Die Anwendungsebene sollte keine Kenntnisse über die Datenbank haben. Sie soll keine Queries bauen und keine ResultSets interpretieren. Die Datenschicht bietet häufig Methoden für Anfragen und erzeugt aus den Ergebnissen Objekte (aus dem Modell), die in Anwendungs- und Darstellungsschicht verwendet werden können. Du kannst Dir mal etwas zum DAO anschauen. Auf diese Weise werden die Schichten voneinander entkoppelt.


----------



## bronks (17. Dez 2009)

SegFault hat gesagt.:


> ... Leider ist es weniger für Stand Alone Applications geeignet (Man kann selbst keine wirklich nutzerverwaltung auf DB Ebene damit machen, da der Login direkt im config file angegeben ist) ...

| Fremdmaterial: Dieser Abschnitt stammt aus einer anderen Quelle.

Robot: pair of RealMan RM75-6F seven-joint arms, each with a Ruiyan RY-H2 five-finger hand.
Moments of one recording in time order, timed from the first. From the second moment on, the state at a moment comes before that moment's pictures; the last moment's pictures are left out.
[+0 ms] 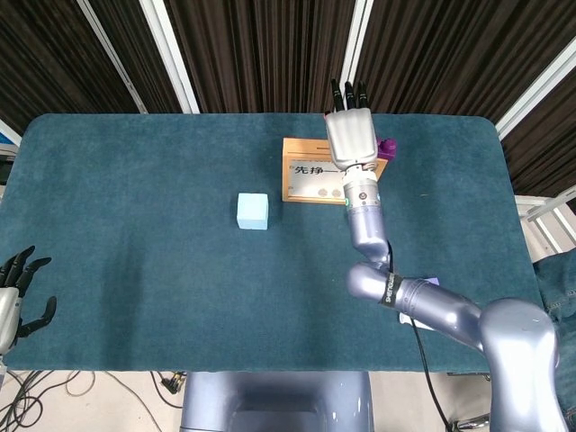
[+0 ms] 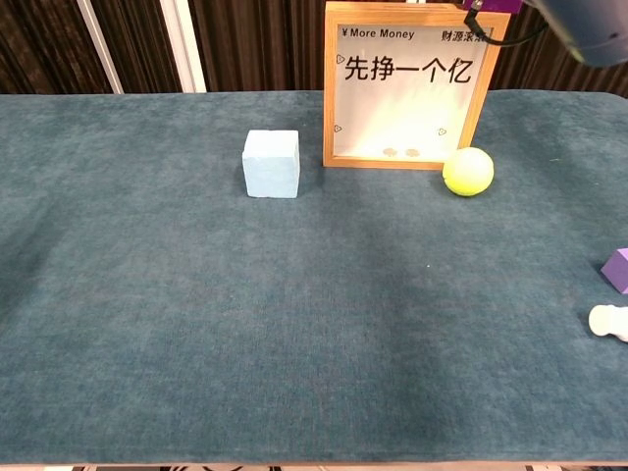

Doch, doch kann man. Erst vor kurzem ging es hier um das Thema. Insgesamt rate ich davon ab, dem Benutzer Zugriff auf die DB zu geben, außer nur lesend. Da finden sich zu oft ein paar Schlaumeier, die mit Datenbankwerkzeugen ansatzweise umgehen können und dann auf der Datenbank Mist machen. Zwar dürfen Sich diese dann einen neuen Job suchen, aber es gibt zu viele Spinner.


----------



## bronks (17. Dez 2009)

Zum eigentlichen Thema kann ich das Empfehlen: Core J2EE Patterns: Patterns index page . Es steht zwar J2EE in der Überschrift, aber eigentlich ist es allgemeingültig. Je nach Anwendungsfall läßt man ein paar wirklich unnötige Sachen weg, aber sonst macht man nichts falsch, wenn man sich grundlegend daran hält.


----------